Crecen el número de ONGs que incorporan en su cultura organizacional un mecanismo de selección de ingreso de personas que quieren ejercer su voluntariado.

Se habla hoy de profesionalización del voluntariado. Esto está vinculado totalmente al desarrollo de competencias y habilidades en las personas que son voluntarias dentro de una organización o para aquellas que quieren serlo y deben pasar por una etapa de formación previa.

Las empresas han desarrollado, dentro de sus políticas de Responsabilidad Social, programas de voluntariado corporativo, en el que invitan a sumarse a empleados en acciones de servicio e impacto en la comunidad.

Las Universidades tienen programas de extensión y/o de voluntariado universitario.

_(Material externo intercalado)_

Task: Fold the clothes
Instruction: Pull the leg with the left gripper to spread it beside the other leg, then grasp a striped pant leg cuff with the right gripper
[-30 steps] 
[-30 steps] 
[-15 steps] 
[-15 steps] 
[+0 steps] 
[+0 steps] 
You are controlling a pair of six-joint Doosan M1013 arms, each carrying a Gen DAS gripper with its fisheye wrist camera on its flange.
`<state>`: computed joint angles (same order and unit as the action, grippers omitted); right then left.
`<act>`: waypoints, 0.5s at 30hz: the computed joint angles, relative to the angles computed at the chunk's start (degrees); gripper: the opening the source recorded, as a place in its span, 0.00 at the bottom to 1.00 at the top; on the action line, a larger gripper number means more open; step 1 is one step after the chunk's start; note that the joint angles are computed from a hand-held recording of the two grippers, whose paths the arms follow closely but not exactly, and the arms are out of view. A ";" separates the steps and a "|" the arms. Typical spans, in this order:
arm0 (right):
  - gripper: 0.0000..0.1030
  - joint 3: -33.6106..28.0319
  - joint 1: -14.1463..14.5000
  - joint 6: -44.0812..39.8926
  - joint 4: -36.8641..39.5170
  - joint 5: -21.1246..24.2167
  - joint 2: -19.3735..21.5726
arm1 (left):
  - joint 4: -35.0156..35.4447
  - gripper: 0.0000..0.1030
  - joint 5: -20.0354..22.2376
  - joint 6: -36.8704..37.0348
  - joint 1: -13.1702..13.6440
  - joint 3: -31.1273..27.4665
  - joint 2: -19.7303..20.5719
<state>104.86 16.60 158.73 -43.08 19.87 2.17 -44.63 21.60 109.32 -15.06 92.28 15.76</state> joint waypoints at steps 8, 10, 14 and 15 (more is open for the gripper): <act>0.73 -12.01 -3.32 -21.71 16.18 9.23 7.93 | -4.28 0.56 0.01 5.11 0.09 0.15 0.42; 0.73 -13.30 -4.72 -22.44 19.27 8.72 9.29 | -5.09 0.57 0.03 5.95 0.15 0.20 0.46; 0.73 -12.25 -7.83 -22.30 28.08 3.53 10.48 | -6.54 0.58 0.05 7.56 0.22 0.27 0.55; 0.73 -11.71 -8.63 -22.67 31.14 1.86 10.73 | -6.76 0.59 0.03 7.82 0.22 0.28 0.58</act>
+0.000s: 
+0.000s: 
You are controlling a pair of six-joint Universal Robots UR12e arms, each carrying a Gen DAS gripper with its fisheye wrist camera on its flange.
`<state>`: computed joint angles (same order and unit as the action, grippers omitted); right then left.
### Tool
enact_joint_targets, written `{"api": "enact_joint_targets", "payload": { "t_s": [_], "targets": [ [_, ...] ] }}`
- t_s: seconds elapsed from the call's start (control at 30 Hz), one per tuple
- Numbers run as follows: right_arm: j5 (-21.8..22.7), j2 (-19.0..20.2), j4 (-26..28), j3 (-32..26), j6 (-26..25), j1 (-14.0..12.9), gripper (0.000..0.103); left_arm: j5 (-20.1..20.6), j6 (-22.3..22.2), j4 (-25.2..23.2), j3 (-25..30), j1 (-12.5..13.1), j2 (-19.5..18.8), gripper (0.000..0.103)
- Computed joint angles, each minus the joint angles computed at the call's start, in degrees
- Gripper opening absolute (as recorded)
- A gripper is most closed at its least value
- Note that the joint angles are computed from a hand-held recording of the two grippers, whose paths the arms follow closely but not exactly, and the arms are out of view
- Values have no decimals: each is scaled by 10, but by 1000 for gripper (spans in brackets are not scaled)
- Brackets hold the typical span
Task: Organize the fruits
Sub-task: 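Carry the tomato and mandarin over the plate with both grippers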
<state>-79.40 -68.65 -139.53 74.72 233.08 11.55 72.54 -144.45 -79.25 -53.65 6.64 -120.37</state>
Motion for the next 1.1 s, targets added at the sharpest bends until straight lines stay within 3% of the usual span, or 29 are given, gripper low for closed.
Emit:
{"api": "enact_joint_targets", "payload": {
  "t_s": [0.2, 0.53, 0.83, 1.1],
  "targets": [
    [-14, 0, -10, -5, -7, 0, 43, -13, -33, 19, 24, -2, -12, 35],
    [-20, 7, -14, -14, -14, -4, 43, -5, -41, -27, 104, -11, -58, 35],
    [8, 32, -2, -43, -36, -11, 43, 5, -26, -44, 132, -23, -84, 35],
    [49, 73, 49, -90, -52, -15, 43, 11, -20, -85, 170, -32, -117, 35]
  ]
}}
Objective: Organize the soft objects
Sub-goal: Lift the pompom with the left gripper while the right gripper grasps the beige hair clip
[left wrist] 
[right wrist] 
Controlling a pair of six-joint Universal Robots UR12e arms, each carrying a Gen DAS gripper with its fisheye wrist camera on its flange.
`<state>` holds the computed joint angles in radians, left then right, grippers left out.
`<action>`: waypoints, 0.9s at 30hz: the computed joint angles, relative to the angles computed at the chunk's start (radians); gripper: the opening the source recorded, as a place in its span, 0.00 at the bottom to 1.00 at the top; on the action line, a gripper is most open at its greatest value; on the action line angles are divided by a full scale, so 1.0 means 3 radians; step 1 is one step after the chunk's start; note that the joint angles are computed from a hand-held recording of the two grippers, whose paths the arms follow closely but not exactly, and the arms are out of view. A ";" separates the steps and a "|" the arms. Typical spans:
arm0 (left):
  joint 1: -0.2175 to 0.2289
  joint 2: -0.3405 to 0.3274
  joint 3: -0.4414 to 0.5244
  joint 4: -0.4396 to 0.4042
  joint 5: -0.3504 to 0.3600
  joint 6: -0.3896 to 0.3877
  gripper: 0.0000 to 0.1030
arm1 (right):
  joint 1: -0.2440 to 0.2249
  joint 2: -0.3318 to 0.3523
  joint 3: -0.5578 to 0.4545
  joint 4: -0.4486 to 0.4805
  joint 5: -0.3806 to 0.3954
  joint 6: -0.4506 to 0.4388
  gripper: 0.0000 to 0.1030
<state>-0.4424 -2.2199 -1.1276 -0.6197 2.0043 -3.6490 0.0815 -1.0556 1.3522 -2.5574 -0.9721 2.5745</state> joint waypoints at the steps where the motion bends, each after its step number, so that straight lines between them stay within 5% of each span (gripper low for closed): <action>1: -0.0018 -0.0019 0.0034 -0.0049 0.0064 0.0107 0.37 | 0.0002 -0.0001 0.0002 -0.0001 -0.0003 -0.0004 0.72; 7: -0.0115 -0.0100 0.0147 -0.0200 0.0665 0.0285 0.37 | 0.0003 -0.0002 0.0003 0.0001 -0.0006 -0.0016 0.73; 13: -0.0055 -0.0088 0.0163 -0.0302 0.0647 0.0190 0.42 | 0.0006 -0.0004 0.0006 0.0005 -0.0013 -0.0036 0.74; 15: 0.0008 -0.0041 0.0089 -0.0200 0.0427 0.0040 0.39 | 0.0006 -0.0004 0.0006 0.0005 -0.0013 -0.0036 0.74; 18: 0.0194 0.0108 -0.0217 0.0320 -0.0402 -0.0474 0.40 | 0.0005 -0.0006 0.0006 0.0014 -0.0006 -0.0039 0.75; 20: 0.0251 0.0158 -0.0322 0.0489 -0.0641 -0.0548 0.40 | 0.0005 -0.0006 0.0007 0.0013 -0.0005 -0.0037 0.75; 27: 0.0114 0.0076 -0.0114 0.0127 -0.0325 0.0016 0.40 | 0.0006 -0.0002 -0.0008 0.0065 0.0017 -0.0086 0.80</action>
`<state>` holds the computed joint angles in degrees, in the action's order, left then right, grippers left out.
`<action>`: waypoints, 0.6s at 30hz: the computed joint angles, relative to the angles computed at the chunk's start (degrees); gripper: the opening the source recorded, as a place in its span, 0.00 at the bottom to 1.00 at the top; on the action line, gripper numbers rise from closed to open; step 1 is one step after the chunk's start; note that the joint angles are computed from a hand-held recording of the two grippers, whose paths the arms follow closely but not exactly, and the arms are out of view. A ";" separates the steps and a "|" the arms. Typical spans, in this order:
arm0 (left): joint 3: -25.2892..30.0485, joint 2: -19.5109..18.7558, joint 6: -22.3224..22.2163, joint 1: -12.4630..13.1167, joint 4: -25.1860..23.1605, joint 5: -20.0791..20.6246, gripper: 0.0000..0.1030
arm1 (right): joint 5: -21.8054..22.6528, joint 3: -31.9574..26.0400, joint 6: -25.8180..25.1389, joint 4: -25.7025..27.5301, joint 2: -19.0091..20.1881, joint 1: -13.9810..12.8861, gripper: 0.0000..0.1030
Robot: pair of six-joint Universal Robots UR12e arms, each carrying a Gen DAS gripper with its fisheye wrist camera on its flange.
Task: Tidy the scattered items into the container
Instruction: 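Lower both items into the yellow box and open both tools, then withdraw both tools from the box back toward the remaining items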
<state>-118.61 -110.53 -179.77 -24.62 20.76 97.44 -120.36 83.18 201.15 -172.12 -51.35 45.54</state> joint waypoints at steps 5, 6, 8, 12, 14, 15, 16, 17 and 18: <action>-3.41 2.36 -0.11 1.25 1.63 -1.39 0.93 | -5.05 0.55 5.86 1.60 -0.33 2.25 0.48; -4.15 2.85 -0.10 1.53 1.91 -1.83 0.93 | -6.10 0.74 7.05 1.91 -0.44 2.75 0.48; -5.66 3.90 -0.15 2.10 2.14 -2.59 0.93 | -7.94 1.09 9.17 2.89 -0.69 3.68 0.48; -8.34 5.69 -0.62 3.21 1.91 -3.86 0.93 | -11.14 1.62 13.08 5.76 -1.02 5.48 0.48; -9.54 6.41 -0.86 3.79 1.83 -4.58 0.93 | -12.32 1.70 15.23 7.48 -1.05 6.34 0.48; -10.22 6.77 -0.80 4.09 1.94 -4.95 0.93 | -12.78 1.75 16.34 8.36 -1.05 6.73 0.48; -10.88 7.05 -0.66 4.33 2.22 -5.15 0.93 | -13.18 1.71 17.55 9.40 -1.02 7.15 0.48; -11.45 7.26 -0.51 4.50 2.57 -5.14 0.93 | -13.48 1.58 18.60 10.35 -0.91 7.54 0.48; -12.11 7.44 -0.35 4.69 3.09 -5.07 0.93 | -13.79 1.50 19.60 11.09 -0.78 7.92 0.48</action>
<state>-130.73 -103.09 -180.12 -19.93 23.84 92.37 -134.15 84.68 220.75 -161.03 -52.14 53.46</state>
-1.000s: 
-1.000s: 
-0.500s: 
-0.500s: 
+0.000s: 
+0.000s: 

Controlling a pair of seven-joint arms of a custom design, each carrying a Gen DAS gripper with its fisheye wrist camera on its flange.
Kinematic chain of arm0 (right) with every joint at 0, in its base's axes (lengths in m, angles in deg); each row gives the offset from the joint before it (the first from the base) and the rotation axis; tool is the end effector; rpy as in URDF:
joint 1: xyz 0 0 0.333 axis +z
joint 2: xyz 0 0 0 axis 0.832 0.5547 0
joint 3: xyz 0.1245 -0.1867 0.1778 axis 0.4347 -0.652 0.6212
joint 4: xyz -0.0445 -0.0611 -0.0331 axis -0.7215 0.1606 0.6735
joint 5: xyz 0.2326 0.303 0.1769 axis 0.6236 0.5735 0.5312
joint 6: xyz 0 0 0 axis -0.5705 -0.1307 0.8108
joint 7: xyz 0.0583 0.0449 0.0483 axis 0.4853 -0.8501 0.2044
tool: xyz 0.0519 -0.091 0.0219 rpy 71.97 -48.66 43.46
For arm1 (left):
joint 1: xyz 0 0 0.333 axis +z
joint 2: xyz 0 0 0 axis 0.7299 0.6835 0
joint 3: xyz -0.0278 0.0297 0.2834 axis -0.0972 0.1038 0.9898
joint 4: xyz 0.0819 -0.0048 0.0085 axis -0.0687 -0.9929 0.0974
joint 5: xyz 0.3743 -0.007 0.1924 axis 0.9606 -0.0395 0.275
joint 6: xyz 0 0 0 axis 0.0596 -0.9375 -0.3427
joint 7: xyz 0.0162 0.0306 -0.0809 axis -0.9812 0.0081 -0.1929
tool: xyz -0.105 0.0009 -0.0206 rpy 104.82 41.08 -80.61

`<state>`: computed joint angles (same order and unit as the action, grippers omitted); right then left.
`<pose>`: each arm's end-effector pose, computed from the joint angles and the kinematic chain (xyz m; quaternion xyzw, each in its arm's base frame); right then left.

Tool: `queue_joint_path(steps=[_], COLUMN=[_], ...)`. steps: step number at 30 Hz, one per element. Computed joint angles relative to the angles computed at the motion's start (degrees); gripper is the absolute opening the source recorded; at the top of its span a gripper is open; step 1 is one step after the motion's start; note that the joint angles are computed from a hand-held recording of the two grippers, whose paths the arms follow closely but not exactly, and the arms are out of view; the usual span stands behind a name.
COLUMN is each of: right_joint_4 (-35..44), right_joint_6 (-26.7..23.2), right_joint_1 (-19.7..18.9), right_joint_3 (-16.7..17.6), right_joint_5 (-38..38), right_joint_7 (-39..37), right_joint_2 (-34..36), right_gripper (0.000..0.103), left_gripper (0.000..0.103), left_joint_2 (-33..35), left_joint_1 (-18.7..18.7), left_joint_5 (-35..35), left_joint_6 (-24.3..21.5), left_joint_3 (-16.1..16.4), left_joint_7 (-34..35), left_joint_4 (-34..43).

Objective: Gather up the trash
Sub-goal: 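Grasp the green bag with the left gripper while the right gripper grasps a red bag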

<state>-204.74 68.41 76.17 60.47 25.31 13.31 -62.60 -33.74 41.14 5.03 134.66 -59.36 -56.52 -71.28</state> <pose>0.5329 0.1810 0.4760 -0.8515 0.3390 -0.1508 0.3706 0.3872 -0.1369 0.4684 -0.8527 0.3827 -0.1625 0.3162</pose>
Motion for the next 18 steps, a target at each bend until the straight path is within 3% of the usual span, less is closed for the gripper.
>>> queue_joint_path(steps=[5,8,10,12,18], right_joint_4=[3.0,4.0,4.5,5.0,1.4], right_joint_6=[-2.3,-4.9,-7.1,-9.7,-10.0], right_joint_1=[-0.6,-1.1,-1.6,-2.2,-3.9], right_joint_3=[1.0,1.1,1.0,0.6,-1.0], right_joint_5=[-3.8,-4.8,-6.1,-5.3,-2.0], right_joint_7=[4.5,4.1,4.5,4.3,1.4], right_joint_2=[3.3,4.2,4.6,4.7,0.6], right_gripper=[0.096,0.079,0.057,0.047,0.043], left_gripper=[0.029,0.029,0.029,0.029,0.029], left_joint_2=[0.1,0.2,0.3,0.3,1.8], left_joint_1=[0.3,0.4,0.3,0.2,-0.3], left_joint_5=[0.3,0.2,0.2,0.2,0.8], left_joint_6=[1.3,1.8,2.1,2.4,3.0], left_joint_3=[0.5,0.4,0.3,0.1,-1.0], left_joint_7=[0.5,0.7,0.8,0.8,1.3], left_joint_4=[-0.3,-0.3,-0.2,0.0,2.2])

Existen sitios web que vinculan demanda de voluntarios en diferentes lugares del mundo con personas que quieren desarrollar la experiencia, ya sea virtual o presencial (idealistas.org).

Hay una inquietud y preocupación social en las generaciones jóvenes. No les resultan indiferentes las situaciones donde la dignidad de las personas y los pueblos corre riesgo. Temas como la desigualdad, la pobreza, la injusticia, el calentamiento global, el maltrato, entre otros, son razones de fondo que dan vida a movimientos sociales que, convocados por algunas ONGs o autoconvocados, buscan impactar en el cambio de políticas sociales para que sean más inclusivas.

El voluntariado no se puede enseñar, se debe vivir, experimentar, aprender. Se deben tener maestros para imitar, modelos a seguir. Estamos en tiempos donde las instituciones formativas, en los diferentes niveles, deben disponer de tiempos y contenidos de formación, curricular y no curricular, que incorporen el análisis de la realidad local y global.

Las universidades especialmente, son formadoras de profesionales que, generalmente, van a ocupar lugares de incidencia en lo público y lo privado. No debe estar ausente en su formación – y no de manera colateral – la reflexión y la práctica de que la profesión elegida sea un instrumento puesto al servicio de la construcción de la equidad en un marco de la justicia y la democracia.

La ética, en palabras de Rodolfo Lemos Morgan en su libro “Ética, Libertad e Historia”, es el saber qué hace presente lo ausente.

El mundo se vive como una aldea con una gran desigualdad. El motor, la motivación de un voluntario, es esa ética, es esa percepción de que el mundo no es como debe ser y, por lo tanto, el talento y la habilidad de cada persona deben ponerse al servicio de las fuerzas del cambio, del bien, de la paz, de la felicidad de todo el planeta.

Claro está que falta profundizar sobre las motivaciones profundas del voluntario/a. Pero, cae de sí mismo, le da sentido a su vida en la búsqueda del bien común y el impacto comunitario de sus acciones.

Formar para ser y hacer feliz, para achicar brechas, para acortar distancias…en la medida que se desarrolla la preocupación por el otro, se están consolidando los fundamentos de la paz y de la convivencia social.

El voluntariado es un camino que, quienes empiezan a transitarlo, son capaces de caminarlo durante toda su vida.